“Life and death are in the power of the tongue, and those who love it will eat of its fruit.”
I attended a training on diversity some years ago and in an attempt to explain the social disadvantages of socially colored black people, the African American woman leader of this two day seminar explained to a room of persons who were European American in majority the burden of blackness when it came to employment in America. She said, “You have to work twice as hard for half the pay.” She was speaking of the necessary work ethic and the inequities in pay for a socially defined black person though for the same job or labor when the social construct of race is a factor. She said it rather matter of fact as if she had brought clarity to a misunderstanding. But, what was she really saying and was it a solution?
You need to be faster, smarter, sharper and stronger. You need to be overly prepared. Read more books because you’ll need to know twice as much, spend more money on appearance because they’ll look at you twice as hard, have more answers because you’ll be asked double the questions, solve more problems because you’re the reason for most of them and have more credentials. She went on to say, “If ‘they’ (i.e. socially defined white people) have a high school diploma, then you (i.e. a socially defined black person) need an Associate’s degree. If “they” have a Bachelor’s degree, then you need a Master’s degree. If they have a Master’s degree, then you need a Ph.D. And if they have a Ph.D., then you need two!” She chuckled after making this statement. While many in the room shook their heads in agreement and others in disapproval of such a practice, I sat with a newfound understanding.
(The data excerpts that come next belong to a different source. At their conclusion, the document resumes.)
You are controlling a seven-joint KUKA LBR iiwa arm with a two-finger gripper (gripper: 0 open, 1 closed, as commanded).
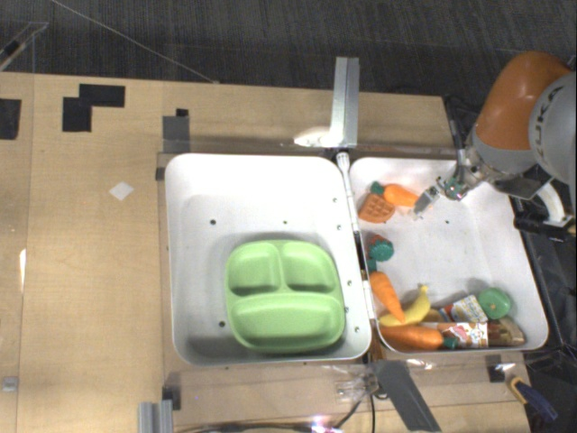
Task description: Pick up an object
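Over right bin's far edge: gripper hovers beside small carrot; finger state, cannot tell. Nothing seen held; pick not yet done. Waffle piece just beside carrot. Near edge: banana, large carrot, labelled bottle, writing unreadable. Left bin bears green tray.

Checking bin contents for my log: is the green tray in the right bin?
No, the green tray lies in the left bin.
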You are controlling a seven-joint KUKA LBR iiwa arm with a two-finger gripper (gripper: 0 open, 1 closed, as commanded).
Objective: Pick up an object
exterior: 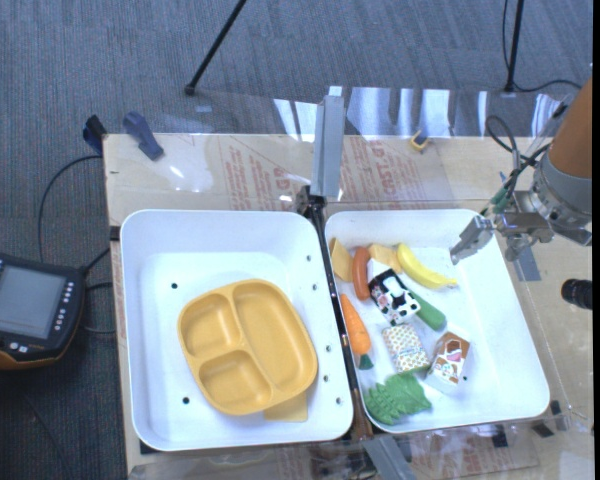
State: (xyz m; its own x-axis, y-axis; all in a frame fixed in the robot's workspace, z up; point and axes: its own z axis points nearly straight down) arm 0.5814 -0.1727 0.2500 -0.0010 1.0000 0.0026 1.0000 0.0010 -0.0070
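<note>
Banana (425, 267) lies in the right bin (525, 358), near its upper middle — just left of and below the gripper (492, 236), its long axis slanting down to the right. The 2 fingers are spread wide, holding nothing.

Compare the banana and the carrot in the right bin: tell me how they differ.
The banana is yellow and curved; the carrot is orange, straight and tapers to a point.
The banana lies near the bin's far right side, close to the gripper; the carrot lies along the left wall of the right bin.
The banana runs slantwise across the bin; the carrot runs nearly front to back.
Both are toy foods lying flat, untouched by the gripper.
</note>
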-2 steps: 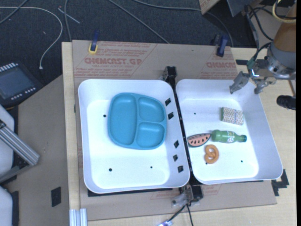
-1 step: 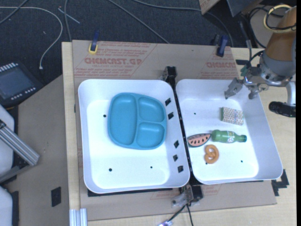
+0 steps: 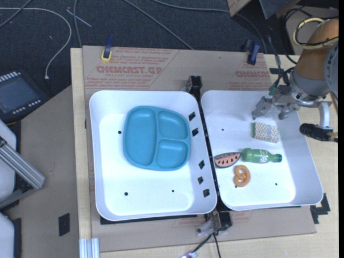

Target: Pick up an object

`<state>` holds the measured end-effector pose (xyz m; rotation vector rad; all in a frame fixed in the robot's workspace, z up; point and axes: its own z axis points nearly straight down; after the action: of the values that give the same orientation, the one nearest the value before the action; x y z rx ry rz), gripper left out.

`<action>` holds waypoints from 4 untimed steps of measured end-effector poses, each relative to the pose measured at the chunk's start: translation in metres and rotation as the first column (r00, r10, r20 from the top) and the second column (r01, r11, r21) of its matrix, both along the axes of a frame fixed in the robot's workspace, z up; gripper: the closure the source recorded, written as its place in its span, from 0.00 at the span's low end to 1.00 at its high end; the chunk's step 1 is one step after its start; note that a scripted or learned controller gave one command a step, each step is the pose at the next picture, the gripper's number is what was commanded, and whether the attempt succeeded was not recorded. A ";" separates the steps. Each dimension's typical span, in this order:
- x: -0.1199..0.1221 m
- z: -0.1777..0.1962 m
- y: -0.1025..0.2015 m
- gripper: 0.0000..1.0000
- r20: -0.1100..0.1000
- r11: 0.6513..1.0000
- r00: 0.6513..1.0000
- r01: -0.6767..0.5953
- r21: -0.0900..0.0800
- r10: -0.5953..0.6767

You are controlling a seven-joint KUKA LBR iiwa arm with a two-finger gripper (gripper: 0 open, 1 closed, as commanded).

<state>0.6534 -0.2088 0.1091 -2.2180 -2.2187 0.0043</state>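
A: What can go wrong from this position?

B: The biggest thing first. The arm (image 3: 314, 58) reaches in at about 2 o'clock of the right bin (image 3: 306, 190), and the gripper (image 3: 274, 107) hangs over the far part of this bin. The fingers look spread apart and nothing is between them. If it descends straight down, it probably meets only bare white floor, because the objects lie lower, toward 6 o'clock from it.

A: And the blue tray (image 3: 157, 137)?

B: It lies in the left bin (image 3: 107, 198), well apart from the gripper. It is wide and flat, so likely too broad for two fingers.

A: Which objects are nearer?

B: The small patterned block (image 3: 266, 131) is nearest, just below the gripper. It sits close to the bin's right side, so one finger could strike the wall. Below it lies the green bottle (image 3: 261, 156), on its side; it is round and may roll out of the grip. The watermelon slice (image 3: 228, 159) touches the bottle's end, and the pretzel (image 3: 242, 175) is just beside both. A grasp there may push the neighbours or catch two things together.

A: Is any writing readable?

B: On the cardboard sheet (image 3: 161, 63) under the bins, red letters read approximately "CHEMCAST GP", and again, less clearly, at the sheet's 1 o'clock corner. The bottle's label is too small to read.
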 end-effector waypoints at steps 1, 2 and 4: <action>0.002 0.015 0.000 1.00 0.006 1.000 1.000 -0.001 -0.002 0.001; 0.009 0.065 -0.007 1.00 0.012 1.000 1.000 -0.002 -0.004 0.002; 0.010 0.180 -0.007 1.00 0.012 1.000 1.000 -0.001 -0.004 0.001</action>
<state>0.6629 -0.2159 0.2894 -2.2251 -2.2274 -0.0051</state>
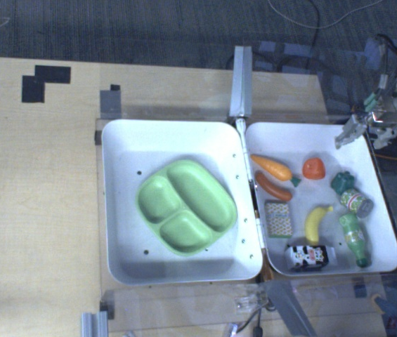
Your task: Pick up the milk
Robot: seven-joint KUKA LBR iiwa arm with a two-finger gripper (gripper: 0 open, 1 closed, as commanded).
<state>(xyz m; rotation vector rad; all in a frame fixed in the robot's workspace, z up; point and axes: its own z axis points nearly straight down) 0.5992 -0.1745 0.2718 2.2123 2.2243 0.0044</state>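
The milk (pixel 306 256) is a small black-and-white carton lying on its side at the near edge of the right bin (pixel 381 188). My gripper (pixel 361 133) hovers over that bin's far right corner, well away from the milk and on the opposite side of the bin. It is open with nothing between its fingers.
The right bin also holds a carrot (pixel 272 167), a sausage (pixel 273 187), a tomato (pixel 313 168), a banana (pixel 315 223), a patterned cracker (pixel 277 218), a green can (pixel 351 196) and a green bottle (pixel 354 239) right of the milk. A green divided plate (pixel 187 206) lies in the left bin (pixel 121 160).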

This was not a burden of blackness but a curse of race, the seedbed for the inferiority complex and white privilege. Because you are black, you will have to do twice as much for half the pay. It does not take into account your level of skill or the amount of work already accomplished at your normal pace. But, says solely based on this social construct of race, you must produce double the results and that this effort is only worth half the salary when compared to the normal labor and quality of work of a socially defined white person. This is how race curses us. No, there was no wicked witch in the room, no cackling laughter that followed but these words sought to create misfortune and adversity.
This expression and others like it are not proverbs. They are rooted in the historical experience of persons who sought to undermine the worth and value of the contributions of those socially defined as black people while reaping the benefits of their labor. It was used to cheat them and it must be said that the fact that African Americans are able to work harder for this reduced wage is not an accomplishment or a cause for celebration. It should not be a measurement of success but an indication of defeat. It is to give in to the curse and to work towards its fulfillment.
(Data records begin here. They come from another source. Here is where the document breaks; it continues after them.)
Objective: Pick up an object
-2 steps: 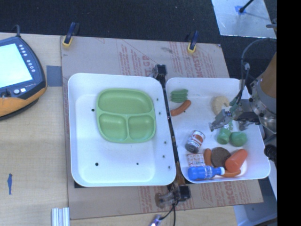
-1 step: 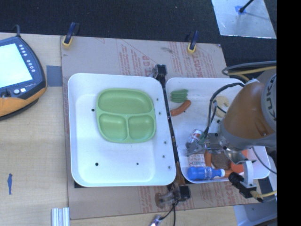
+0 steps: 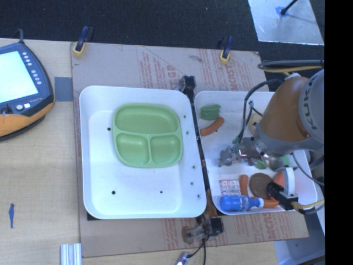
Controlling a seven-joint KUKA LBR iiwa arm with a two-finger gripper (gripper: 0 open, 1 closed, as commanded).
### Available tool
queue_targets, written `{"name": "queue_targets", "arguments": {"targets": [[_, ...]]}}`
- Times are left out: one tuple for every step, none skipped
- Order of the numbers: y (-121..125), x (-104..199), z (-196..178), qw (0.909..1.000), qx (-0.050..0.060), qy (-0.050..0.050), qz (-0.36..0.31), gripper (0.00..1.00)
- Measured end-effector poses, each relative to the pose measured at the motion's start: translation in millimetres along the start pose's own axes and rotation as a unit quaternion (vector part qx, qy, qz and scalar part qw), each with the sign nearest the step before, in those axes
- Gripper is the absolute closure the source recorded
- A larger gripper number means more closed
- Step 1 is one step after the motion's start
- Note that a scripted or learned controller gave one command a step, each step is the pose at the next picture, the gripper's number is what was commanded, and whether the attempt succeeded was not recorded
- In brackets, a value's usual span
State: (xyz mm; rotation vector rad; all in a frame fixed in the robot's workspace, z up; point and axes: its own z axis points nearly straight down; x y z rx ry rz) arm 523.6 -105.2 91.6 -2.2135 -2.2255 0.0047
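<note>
My gripper hangs low over the middle of the right bin, below the orange band of the arm. Its tips sit just above a small red-and-white packet. Nothing shows between the tips. Near the bin's front edge lies a blue bottle. A brown round piece and an orange carrot-like piece lie right of the packet. At the back of the bin rest a green ridged item and an orange sausage.
The left bin holds a green divided plate. A teach pendant lies at the far left of the bench. Clamps hold the cardboard sheet at the back. The arm covers the right bin's right half.
</note>
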Motion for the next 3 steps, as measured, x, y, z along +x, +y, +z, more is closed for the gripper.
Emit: {"name": "queue_targets", "arguments": {"targets": [[30, 1, 0, 1.0, 0.0, 0.0, 0.0, 0.0], [30, 0, -11, 1.0, 0.001, -0.001, -0.003, 1.0], [46, 77, -101, 1.0, -0.001, 0.001, 0.0, 1.0]]}}
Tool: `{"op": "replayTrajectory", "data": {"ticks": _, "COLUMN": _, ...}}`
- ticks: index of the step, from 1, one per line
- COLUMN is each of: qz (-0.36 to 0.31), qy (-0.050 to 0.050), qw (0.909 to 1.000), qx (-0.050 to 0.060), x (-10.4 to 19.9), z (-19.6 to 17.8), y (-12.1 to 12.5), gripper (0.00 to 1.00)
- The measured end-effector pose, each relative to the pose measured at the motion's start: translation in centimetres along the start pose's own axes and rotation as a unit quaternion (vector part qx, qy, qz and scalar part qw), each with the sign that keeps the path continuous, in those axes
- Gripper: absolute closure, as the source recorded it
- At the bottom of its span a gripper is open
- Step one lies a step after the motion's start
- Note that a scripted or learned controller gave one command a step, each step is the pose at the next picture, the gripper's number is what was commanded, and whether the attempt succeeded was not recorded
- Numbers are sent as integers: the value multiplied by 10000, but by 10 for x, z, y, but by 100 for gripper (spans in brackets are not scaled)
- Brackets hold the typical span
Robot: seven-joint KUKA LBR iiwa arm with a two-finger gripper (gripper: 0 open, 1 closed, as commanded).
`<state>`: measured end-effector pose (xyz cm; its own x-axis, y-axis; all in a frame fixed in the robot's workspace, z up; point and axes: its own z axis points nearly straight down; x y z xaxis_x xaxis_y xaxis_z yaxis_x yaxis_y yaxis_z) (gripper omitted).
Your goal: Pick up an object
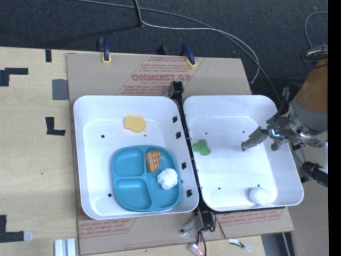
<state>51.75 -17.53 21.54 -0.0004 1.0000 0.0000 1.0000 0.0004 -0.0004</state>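
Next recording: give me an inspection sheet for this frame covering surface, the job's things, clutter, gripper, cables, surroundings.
Surface: cardboard sheet under two white bins, held by two clamps at the far edge.
Job's things: left bin holds a blue divided tray bearing a waffle-like piece and a white lump, plus a yellow piece beside it. Right bin holds a green item and a white ball.
Clutter: nothing seen.
Gripper: gripper over the right bin, holding nothing.
Cables: black cable behind the bench.
Surroundings: dark carpet.
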Motion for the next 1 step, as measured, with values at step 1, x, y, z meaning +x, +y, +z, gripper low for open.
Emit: {"op": "replayTrajectory", "data": {"ticks": 1, "qz": -40, "qy": -7, "qw": 10000, "qx": -17, "x": -22, "z": -41, "y": 30, "gripper": 0}}
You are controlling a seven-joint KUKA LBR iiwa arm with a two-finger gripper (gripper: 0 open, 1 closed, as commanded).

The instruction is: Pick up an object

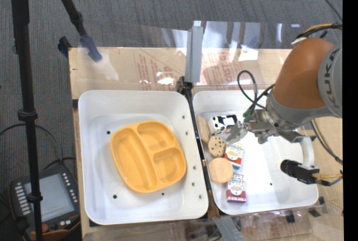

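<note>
Camera view finds my hand low in the right bin, fingers' gap too blurred for me to tell. Just beside it lie a cow-patterned toy, a cookie, a round biscuit and two small cartons (nothing visibly gripped). Left bin holds a yellow tray.

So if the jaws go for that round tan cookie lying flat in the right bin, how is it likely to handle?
The round tan cookie lies flat, so it probably won't roll. Its low profile likely leaves little edge to pinch. A small carton sits close beside it and may get nudged.
</note>
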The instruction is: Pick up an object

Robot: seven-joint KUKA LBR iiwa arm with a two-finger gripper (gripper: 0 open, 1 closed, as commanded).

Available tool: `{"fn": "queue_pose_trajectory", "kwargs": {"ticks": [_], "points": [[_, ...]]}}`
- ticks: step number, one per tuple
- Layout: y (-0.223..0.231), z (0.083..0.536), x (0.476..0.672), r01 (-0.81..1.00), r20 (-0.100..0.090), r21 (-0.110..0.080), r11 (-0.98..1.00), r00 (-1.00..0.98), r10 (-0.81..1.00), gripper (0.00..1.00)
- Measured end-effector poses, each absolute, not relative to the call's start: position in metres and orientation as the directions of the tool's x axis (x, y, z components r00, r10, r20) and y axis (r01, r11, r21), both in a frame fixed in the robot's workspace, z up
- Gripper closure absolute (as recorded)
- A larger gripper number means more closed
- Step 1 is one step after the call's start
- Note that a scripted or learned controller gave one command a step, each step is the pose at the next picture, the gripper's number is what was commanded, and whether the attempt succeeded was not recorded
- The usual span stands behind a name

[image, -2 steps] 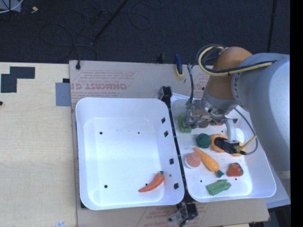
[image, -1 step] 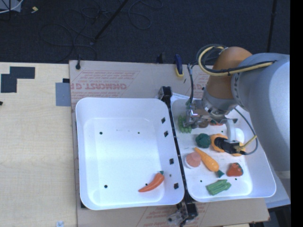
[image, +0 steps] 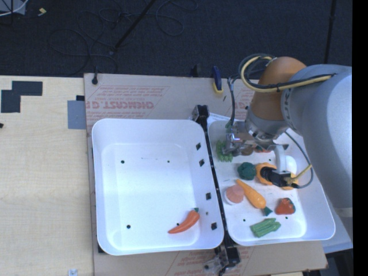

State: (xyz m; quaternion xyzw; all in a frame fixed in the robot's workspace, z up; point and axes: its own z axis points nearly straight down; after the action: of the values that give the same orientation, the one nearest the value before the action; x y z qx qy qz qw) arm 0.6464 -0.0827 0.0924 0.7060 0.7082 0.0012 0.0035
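Here, on your far left, the left shallow white plastic bin [image: 109, 154] holds an orange-red toy chilli pepper [image: 184, 222], which lies near its lower right corner, close to the divide between the two bins. Cross into the right shallow white plastic bin [image: 322, 226] and you meet a pale green leafy toy vegetable [image: 223, 151] by the upper left wall, with the gripper [image: 237, 142] just beside or over it. You cannot tell whether the gripper is open or closed, nor whether it has hold of anything. Lower down sit a pink round slice [image: 234, 195], a dark green rounded lump [image: 246, 169], an orange toy carrot [image: 252, 194] touching the slice, a green toy pod [image: 265, 227] and, furthest right, a red toy strawberry [image: 285, 206]
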Motion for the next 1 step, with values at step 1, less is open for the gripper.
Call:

We must not accept the curse as a way of life but seek fairness in employment and wages. We need only to do the work that we love without competition or comparison. To believe and live otherwise is to accept this expression of ill will, this oath of inequality, this practice of injustice. It is for this reason that this curse should not be repeated.
It says that nothing that I could ever do would be good enough, that my relation to goodness and the value of my work, my contribution to society is predicated upon the social coloring of my skin which I did not choose and consequently, have no control over. This is the formula for a defeatist attitude and an environment of hopelessness and despair. It also says that I will never be good enough. My best has to be better than a socially defined white person who doesn’t have to jump higher or run faster than me because he has already been deemed better. The curse reinforces the hierarchy of race and this woman was haphazardly repeating the rules for injustice and unfairness, a game that should have ended a long time ago.
Unlike God, who has satisfied the penalty for my sin through the sacrifice of His Son, Jesus Christ, there is no satisfying the demands of race. The requirements are callous and maddening. The competition is never over. I would always have to jump higher even if I had to break my own record. I would always have to run faster even if I passed myself along the way. And I would always be compared to another human being, cursed to compete for what all should have… for the rest of my life.
What she shared with us that day was no explanation but a curse placed on the social coloring of skin. But, we have the power to defeat it. We need only not repeat it as “life and death are in the power of the tongue.”